__Instructions for the task__. The whole listing below, with no pictures, is to be repeated as it stands.

__Supplied material__.
——————————

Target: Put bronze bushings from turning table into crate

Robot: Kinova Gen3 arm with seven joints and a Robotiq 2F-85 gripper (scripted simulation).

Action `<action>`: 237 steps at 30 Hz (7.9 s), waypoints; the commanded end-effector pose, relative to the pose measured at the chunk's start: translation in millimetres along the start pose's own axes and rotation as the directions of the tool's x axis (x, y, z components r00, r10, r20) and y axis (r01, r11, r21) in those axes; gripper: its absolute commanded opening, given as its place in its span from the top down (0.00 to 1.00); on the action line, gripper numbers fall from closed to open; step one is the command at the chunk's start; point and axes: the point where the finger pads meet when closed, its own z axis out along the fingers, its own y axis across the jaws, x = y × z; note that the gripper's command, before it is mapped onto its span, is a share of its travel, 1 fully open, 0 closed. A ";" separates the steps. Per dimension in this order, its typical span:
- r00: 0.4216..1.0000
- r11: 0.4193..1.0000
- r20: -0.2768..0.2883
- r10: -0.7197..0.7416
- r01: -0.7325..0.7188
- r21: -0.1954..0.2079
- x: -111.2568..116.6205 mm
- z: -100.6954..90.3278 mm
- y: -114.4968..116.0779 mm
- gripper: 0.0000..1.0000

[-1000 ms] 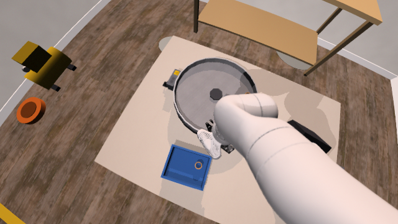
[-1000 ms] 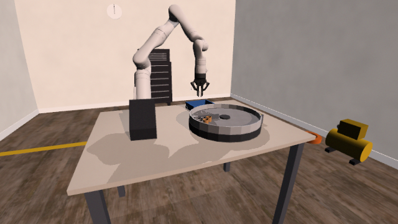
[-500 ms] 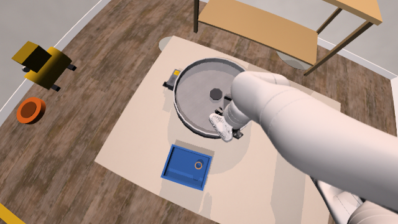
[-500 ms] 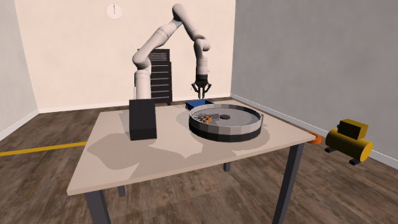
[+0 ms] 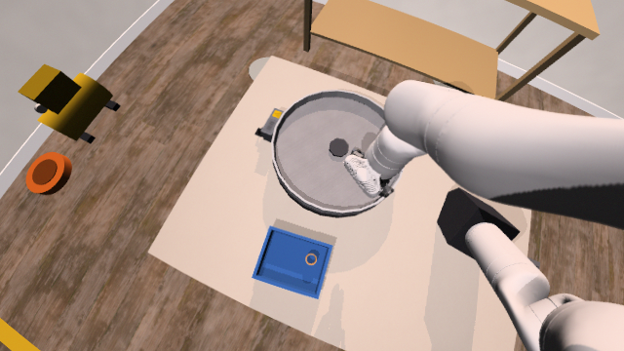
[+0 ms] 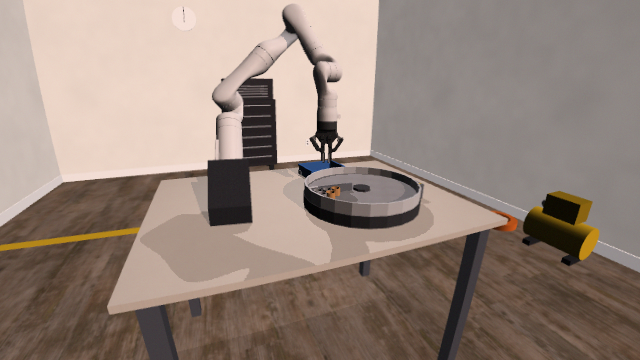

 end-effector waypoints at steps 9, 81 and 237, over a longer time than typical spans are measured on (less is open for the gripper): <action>1.000 1.000 -0.001 0.003 -0.003 0.000 -56.9 1.5 16.5 0.86; 1.000 1.000 0.000 0.006 -0.006 0.002 -170.4 20.1 48.1 0.86; 1.000 1.000 0.000 0.006 -0.006 0.000 -170.4 67.0 48.9 1.00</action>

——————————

__Answer to the exercise__.
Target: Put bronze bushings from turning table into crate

Robot: Kinova Gen3 arm with seven joints and a Robotiq 2F-85 gripper (scripted simulation).

Action `<action>`: 237 steps at 30 Hz (7.9 s), waypoints; the commanded end-effector pose, relative to the pose measured at the chunk's start: translation in millimetres along the start pose's own axes and rotation as the directions of the tool's x axis (x, y, z components r00, r10, r20) and y axis (r01, r11, r21) in those axes; gripper: its absolute commanded opening, given as its place in its span from the top down (0.00 to 1.00); on the action line, gripper numbers fall from closed to open; step one is the command at the chunk's start; point and axes: the point where the finger pads meet when closed, its own z axis out along the fingers, its own y axis across the jaws, x = y × z; note that the gripper's command, before it is mapped onto its span, is a share of its travel, 1 fully open, 0 closed. A ";" separates the steps. Per dimension in this order, its typical span:
- r00: 0.4216..1.0000
- r11: 0.4193..1.0000
- r20: -0.2768..0.2883
- r10: -0.7197..0.7416
- r01: -0.7325..0.7188
- r21: -0.1954..0.2079
- x: -111.2568..116.6205 mm
- z: -100.6954..90.3278 mm
- y: -114.4968..116.0779 mm
- gripper: 0.0000..1.0000

[-1000 ms] 
[-1000 ms] 
[-500 ms] 
[-500 ms] 
[+0 ms] 
[+0 ms] 

 end-effector waypoints at steps 9, 81 and 237, over a longer time than typical spans are measured on (less is open for the gripper): <action>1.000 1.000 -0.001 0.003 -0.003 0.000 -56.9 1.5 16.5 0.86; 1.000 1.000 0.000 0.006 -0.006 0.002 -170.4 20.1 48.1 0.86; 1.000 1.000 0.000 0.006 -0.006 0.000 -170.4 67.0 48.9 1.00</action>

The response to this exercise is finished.